Proseguendo si risale interamente la rocciosa Val de Formin; prima si giunge al limitare della vegetazione e poi si prosegue attraverso sfasciumi di rocce rotolate nella valle dalle pareti laterali. Il percorso si fa più difficoltoso, con brevi arrampicate sulle roccie (non pericolose, ma che richiedono un po' di perizia - foto 1), fino ad arrivare alla Forcella del Formin (2462 m). Lungo il percorso lo sguardo può spaziare tra le magnifiche guglie della Croda da Lago (foto 2) e gli splendidi panorami che offre la conca Ampezzana. Questo è il punto più alto del percorso normale e da qui lo sguardo spazia sulle verdi praterie alpine di Mondeval e sull'imponente mole del Monte Pelmo; qui prevedo anche di fermarci per il pranzo al sacco. Dalla forcella, attraverso tracce di sentiero, è facilmente raggiungibile anche la cima dei Lastoi de Formin (2657 m) dalla quale si può godere di un panorama mozzafiato. Se qualcuno vorrà e se le condizioni lo permetteranno, i più coraggiosi potranno fare questa ulteriore salita (circa 200 mt).

Vallon de Formin Croda da Lago
Becco di Mezzodi Tre Cime di Lavaredo

 

Dalla Forcella de Formin il sentiero scende facilmente per un ampio canalone (ignorando delle tracce che girano sulla sinistra), fino ad arrivare, ad un tratto pianeggiante; si prosegue, tenendosi in quota, in direzione del crinale e dopo una breve salita si raggiunge Forcella Ambrizola (2277 m), situata tra la Croda da Lago e il Becco di Mezzodì.
Da qui si può scorgere, in basso a sx, il Lago di Federa e il Rifugio; si ha anche una magnifica vista sulla valle di Cortina e sulle cime che la contornano.
Percorriamo la comoda stradina (numero 434) che porta al Rifugio, lungo il percorso potremo ricongiungerci con chi eventualmente avesse optato per la variante più impegnativa; in ogni caso ricomporremo il gruppo fermandoci al rifugio, dove potremo trovare un breve ristoro ed ammirare le cime vicine (foto 3: Rocchette e Becco di Mezzodì) e lontane (foto 4: Tre Cime di Lavaredo). 
Al termine della sosta, costeggiando prima la sponda orientale del lago e inoltrandosi poi nel bosco, il sentiero 434 ci permetterà di ritornare facilmente (circa h. 1,20) alla nostra vettura.

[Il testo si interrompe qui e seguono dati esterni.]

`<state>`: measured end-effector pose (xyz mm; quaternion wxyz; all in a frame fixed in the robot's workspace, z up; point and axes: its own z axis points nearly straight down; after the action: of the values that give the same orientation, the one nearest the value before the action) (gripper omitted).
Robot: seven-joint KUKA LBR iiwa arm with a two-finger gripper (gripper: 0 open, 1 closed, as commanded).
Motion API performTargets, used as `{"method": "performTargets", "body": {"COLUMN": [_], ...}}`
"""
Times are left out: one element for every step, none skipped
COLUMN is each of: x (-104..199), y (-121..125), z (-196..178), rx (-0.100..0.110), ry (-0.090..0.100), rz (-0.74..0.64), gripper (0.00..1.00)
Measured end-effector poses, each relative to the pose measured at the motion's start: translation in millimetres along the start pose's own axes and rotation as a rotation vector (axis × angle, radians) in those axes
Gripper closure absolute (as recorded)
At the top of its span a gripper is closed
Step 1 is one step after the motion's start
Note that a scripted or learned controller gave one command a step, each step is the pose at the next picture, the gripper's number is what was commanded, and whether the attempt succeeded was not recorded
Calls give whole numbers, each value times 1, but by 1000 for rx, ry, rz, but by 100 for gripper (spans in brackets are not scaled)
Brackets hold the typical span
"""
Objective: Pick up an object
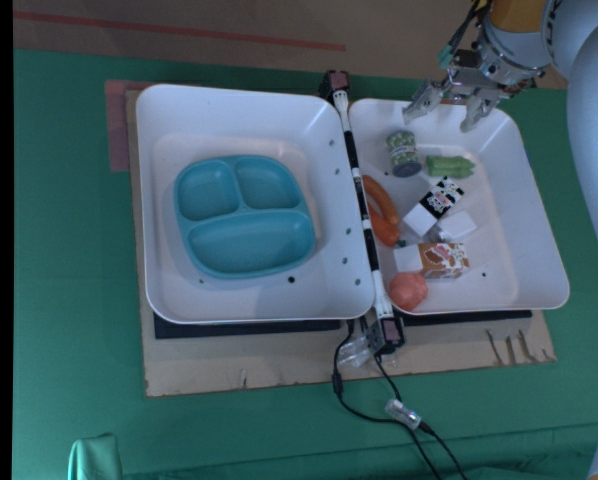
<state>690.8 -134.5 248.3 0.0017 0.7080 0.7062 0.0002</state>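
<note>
Nothing picked yet: the gripper (447, 103) hovers with fingers spread, empty, above the green vegetable (447, 165).

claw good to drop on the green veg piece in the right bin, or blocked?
Probably yes. The claw, fingers spread, hangs over the right bin just behind the green piece. Its top is uncovered; the small can and cow-print carton lie close by, so the sides are tight.

Green bench (69, 268): cardboard sheet (279, 363), two white bins (169, 118), cable (379, 413).
</note>
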Motion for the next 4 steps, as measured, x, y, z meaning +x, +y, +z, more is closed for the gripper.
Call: {"method": "performTargets", "body": {"x": [1, -2, -33, -34], "y": [-6, -10, -31, -29], "z": [18, 28, 60, 47], "rx": [-11, -3, -4, -11], "ry": [-1, -1, -1, -4], "rz": [0, 0, 1, 3], "gripper": [0, 0, 0, 100]}}
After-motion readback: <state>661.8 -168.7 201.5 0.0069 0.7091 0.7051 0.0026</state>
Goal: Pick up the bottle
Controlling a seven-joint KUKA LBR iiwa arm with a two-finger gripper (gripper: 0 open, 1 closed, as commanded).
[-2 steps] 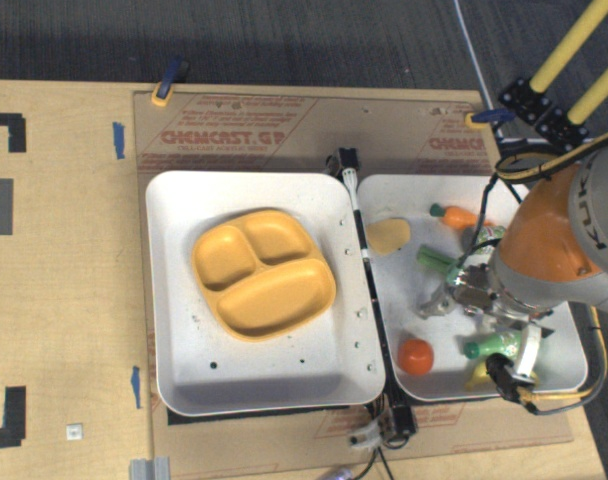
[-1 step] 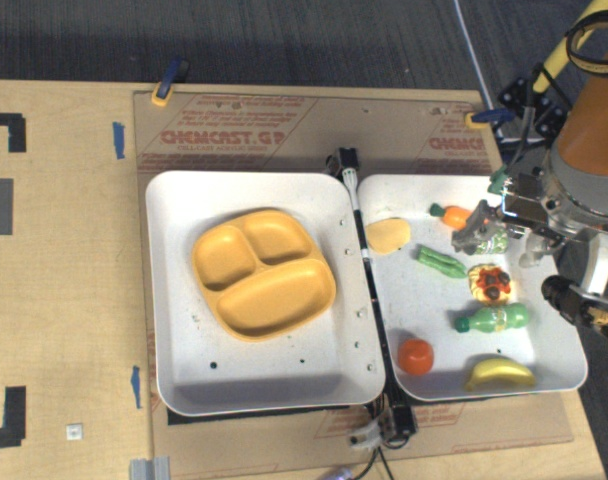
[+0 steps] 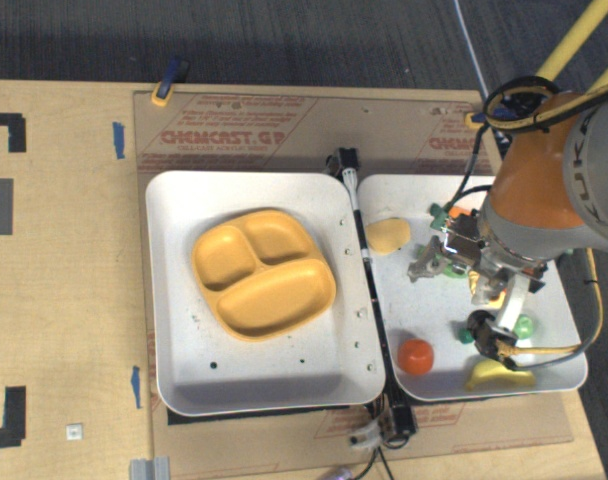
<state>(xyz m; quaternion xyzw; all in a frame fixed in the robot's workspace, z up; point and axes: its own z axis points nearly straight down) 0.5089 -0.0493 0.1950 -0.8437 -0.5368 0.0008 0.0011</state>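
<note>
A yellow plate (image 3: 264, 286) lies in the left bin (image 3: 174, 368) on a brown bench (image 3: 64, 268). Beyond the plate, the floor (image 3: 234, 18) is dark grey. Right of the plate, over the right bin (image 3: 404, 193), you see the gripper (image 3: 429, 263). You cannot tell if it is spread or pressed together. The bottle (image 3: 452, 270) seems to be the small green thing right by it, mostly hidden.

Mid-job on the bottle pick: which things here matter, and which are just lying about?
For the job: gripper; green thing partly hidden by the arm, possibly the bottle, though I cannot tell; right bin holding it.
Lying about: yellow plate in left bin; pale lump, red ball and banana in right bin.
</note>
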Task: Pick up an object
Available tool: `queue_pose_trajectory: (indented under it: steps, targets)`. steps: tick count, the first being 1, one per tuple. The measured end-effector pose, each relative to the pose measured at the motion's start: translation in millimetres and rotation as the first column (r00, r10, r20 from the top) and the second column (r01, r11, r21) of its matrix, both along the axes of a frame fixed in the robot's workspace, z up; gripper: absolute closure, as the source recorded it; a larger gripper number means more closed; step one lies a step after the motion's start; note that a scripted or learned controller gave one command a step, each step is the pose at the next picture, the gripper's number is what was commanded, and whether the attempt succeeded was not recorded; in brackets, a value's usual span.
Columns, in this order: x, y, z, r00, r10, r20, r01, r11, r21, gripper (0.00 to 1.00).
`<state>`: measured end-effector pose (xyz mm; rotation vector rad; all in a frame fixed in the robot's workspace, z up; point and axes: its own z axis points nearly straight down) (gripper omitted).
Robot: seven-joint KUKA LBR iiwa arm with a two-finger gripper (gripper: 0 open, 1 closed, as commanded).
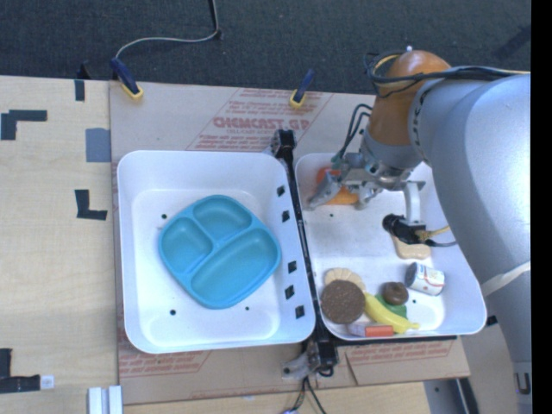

N.B.: Esiste un'alternativa molto tranquilla all'escursione sopra descritta. Si tratta di raggiungere direttamente il Rif. Croda da Lago dal parcheggio (ca. h. 1.30 con 350 mt. di dislivello su tranquillo sentiero) e lì pranzare in attesa di coloro che fanno l'anello, per poi tornare tutti assieme.